* [Try it]:
Below are lines of data; restate word for word those running from the line containing "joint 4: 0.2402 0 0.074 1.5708" to the line containing "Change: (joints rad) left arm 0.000", inclusive, and no others.

* [Supplied data]:
● ● ● ●

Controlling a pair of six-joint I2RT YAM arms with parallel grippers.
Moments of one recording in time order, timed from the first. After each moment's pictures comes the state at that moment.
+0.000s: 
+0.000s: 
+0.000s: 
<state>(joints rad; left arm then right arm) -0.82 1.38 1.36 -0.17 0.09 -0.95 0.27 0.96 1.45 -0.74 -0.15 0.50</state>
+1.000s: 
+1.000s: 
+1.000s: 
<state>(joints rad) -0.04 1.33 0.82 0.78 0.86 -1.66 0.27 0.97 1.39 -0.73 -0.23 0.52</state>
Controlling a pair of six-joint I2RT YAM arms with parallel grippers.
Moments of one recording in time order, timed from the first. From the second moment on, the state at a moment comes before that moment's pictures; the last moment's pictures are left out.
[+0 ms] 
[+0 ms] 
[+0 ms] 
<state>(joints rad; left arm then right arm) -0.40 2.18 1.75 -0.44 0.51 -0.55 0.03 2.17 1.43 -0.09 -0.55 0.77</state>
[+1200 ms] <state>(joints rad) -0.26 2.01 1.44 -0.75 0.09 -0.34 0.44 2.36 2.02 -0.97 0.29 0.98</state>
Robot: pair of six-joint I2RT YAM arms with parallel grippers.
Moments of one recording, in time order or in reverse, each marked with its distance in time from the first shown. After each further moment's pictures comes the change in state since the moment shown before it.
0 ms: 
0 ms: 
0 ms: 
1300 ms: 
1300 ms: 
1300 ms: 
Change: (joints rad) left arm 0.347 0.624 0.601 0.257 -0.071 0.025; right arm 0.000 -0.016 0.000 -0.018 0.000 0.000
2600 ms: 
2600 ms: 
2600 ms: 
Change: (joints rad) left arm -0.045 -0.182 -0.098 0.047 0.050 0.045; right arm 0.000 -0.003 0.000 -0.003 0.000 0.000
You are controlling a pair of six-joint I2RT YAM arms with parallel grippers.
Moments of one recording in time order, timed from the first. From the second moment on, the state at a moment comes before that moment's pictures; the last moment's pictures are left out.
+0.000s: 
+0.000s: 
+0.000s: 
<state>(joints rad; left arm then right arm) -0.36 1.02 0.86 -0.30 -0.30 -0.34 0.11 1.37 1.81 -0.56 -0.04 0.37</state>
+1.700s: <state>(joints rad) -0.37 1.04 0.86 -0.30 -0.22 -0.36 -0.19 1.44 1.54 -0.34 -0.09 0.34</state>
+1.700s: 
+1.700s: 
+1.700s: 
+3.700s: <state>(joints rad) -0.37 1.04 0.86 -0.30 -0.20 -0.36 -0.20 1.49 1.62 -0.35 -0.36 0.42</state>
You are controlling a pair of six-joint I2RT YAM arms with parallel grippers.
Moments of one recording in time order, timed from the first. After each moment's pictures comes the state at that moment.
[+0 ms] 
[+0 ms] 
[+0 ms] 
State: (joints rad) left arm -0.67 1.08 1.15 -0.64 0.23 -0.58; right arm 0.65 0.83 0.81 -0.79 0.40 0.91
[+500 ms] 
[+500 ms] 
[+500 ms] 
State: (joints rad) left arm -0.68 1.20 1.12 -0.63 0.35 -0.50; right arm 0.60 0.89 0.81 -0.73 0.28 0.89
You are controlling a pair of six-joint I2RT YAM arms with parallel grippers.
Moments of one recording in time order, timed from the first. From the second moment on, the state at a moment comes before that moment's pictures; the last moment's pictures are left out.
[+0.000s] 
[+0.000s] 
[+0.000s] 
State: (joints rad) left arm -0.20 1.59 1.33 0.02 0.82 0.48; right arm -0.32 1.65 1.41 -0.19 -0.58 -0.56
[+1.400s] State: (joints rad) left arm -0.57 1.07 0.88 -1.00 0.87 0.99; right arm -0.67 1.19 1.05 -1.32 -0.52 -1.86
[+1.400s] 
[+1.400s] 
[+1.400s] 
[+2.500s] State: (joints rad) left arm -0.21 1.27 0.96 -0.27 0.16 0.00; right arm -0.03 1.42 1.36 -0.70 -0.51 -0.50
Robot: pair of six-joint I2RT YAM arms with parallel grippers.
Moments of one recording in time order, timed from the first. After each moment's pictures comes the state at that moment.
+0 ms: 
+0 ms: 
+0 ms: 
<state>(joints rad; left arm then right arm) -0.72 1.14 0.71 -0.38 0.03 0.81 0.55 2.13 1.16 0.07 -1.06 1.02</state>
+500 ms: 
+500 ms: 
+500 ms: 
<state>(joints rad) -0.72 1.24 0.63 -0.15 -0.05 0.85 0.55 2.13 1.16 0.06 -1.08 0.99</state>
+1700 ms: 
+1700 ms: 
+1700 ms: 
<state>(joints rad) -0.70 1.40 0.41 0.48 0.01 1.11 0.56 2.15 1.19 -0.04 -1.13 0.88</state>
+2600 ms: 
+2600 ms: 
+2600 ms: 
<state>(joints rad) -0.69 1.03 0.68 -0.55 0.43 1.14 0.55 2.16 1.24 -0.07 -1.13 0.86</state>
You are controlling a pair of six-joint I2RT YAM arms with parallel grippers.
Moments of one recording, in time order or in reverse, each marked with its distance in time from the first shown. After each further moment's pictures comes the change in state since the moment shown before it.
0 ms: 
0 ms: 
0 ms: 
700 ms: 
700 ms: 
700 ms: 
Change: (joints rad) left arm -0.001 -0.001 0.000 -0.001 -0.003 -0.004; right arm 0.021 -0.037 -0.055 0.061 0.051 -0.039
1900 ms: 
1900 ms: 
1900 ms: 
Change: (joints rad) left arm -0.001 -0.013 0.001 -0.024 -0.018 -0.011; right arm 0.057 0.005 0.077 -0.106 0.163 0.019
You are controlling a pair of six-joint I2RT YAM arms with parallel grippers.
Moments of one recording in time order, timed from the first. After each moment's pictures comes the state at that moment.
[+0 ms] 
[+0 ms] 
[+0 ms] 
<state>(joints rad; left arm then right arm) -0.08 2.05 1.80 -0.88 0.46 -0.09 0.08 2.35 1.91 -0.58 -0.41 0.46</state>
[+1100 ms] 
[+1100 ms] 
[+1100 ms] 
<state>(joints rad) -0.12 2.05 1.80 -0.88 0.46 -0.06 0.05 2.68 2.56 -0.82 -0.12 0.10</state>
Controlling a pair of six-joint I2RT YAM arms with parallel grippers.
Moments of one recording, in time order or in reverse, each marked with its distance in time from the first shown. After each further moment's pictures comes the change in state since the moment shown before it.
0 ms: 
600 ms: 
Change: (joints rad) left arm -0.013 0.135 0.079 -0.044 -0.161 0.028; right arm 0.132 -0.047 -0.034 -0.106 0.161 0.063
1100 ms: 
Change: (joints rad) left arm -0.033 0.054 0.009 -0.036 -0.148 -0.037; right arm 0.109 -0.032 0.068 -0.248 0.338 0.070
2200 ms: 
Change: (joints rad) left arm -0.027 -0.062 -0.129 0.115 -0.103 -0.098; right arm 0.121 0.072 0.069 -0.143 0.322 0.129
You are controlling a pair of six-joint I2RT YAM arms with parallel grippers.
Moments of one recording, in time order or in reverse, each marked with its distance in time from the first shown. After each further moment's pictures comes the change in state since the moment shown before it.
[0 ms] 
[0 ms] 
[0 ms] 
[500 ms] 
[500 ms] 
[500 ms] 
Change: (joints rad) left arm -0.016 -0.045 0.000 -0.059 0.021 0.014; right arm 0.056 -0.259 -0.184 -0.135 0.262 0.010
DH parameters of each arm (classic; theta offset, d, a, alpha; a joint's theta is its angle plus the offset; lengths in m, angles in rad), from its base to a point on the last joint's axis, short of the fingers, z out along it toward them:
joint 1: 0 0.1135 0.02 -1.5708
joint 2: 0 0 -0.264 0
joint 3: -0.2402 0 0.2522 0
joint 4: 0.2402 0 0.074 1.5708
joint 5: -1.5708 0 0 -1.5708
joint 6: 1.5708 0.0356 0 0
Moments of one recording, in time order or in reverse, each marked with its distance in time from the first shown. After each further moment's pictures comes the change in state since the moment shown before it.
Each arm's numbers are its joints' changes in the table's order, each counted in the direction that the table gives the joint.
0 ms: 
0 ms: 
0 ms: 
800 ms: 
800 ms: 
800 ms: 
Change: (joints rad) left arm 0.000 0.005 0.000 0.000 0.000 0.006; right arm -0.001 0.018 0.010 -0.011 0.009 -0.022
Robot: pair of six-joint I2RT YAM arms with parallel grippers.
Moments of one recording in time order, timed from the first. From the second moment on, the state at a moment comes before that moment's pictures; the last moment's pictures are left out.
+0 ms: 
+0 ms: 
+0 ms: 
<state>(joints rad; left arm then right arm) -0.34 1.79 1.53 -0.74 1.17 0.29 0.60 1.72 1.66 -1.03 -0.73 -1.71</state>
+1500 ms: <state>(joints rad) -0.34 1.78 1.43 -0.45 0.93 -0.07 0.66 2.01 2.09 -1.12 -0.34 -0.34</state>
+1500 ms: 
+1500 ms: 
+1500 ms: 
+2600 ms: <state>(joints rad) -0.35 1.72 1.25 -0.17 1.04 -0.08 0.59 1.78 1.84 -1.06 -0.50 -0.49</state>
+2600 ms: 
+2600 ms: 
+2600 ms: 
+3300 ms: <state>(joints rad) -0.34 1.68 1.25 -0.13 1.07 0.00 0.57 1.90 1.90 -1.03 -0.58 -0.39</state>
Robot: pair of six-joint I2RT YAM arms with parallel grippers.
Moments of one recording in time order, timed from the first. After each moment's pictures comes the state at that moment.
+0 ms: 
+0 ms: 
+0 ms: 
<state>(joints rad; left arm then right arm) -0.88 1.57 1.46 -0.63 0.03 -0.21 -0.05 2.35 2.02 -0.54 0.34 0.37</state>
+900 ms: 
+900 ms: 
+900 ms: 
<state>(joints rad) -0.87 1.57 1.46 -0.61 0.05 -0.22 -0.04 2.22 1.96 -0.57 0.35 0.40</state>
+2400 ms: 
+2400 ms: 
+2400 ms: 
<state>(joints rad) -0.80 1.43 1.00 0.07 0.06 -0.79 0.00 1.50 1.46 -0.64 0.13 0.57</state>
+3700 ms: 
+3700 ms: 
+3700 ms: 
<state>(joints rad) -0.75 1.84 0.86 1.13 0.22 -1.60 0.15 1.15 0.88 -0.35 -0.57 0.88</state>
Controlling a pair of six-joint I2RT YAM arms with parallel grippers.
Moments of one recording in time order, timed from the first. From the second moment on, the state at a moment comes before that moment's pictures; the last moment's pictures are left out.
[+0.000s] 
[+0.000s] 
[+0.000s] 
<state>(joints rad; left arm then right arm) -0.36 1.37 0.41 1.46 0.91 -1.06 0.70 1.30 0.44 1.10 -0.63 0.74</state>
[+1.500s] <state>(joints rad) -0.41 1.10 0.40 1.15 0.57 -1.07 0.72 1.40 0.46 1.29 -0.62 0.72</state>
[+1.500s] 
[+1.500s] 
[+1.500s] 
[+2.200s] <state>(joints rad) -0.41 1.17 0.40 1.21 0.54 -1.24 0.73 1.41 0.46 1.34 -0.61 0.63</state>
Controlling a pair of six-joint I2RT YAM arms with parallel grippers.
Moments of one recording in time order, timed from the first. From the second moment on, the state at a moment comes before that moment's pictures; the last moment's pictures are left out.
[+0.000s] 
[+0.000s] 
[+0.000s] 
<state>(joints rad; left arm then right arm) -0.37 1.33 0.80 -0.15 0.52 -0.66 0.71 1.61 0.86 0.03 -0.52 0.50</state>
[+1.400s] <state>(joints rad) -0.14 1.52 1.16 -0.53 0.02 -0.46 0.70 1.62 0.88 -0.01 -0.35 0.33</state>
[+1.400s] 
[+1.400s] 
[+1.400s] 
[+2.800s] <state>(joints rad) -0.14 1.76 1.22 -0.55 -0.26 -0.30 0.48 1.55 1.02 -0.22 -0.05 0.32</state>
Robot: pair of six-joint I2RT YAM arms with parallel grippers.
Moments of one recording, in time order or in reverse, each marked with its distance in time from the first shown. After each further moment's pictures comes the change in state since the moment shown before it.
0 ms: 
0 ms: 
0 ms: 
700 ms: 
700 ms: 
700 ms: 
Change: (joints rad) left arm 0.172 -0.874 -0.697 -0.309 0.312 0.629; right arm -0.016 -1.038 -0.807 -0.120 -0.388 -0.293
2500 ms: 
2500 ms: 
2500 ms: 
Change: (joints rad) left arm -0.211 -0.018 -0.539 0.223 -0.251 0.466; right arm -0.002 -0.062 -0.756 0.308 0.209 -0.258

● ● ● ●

* [Task answer]:
joint 4: 0.2402 0 0.074 1.5708
joint 5: -1.5708 0 0 -1.5708
joint 6: 1.5708 0.0356 0 0
Moments of one recording, in time order or in reverse, each marked with its distance in time from the first shown. After each further moment's pictures comes the change in state since the moment shown before it.
Each arm's numbers are its joints' changes in the table's order, each counted in the direction that the table gives the joint.
0 ms: 
0 ms: 
0 ms: 
800 ms: 
800 ms: 
800 ms: 
Change: (joints rad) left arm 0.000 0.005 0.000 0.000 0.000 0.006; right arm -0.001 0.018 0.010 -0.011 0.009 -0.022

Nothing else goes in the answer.